Heading back towards Bruny with the wind at our backs the going was easier. I thought, with a new-found admiration, of the sailors on this ocean – the first explorers, the fishermen, the round-the-world yachters. And then I remembered Andrew McAuley, who was determined to be the first person to kayak solo across the Tasman, 1600 km from Tasmania to New Zealand. He had constructed a specially adapted kayak with a watertight cover which he could close in bad weather or at night, and he set off in January 2007, leaving his wife and young son waving goodbye on a Tasmanian beach. He had a video camera mounted on the lip of the kayak and his sobs and crumpled face as he paddled away from the departing cries of his son – “Goodbye Daddy, goodbye!” – are heart-rending. What drives a man to leave his family and head out into the unknown like that? Into the terror and the vastness of the Southern Ocean? In bad weather you can get 30 metre waves out here. That’s like a skyscraper of water. To be lying in the dark in a kayak, hundreds of kilometres from land, carried up the slope of a building wave as if on a conveyor belt, and then dropped off the other side of it, crashing down a cliff of black water, spinning over and over, hour after hour… it’s an appalling thought.

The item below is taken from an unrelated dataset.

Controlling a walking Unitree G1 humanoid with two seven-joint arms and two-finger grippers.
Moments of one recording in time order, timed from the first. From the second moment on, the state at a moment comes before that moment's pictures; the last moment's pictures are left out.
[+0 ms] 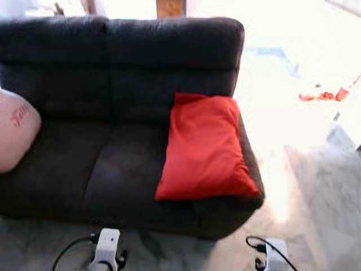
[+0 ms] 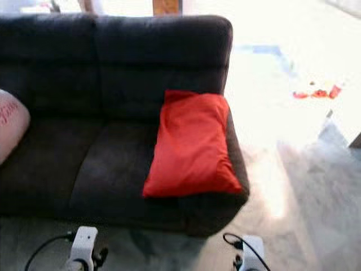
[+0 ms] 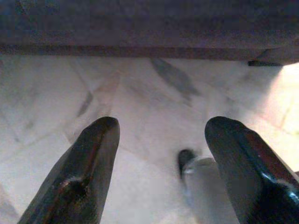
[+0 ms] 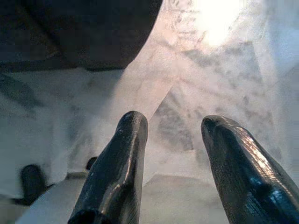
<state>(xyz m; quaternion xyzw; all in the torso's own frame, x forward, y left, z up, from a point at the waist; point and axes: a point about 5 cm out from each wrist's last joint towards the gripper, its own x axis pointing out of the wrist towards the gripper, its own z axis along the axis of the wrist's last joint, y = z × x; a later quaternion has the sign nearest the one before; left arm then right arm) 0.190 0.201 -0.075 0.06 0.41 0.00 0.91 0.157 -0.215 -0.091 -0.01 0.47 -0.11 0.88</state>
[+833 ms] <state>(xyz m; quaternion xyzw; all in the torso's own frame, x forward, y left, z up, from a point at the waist) 0.184 0.213 -0.076 0.07 0.41 0.01 0.91 0.159 -0.210 -0.091 -0.02 0.47 -0.09 0.88</state>
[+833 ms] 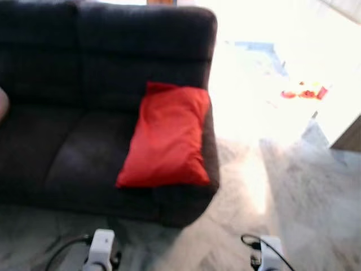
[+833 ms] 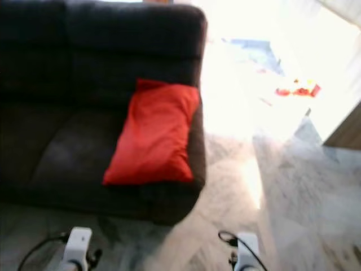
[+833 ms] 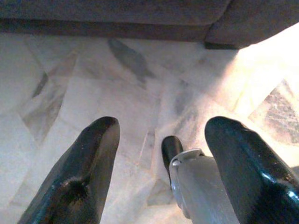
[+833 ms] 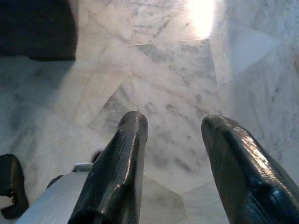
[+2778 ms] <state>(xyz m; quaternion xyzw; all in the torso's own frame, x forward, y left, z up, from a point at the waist) 0.187 0.209 -0.076 0.06 0.41 0.01 0.91 0.153 -0.209 -0.093 -0.02 0.47 -0.09 0.88</state>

A memory stick was recovered from Andrew McAuley’s empty kayak by New Zealand’s rescue services, which contained the footage of his voyage. The documentary Solo: Lost At Sea shows what he went through – the mountainous waves; the visit of a bedraggled migratory bird that landed, exhausted, in the kayak; the determination that he had to make it, and to see his family again. The documentary ends with a haunting recording picked up by Milford Sound Rescue:

do you copy? this is kayak one. do you copy, over?
I’ve got an emergency situation

I’m in a kayak about 30 kilometres from Milford Sound
I need a rescue
my kayak’s sinking
fell off into the sea
and I’m going down

Andrew McAuley’s body was never recovered. He was within 50 km of the coast of New Zealand when somehow – perhaps by being struck by a freak wave – he came out of his kayak, and became separated from it in the dark. I imagined what it must feel like, to be floating alone at night in the Southern Ocean, the stars wheeling overhead in cold indifference, the coast just a short distance away, perhaps even the distant winking of a lighthouse, and beneath him the dark water, down to the black abyssal depths. So near and yet so far.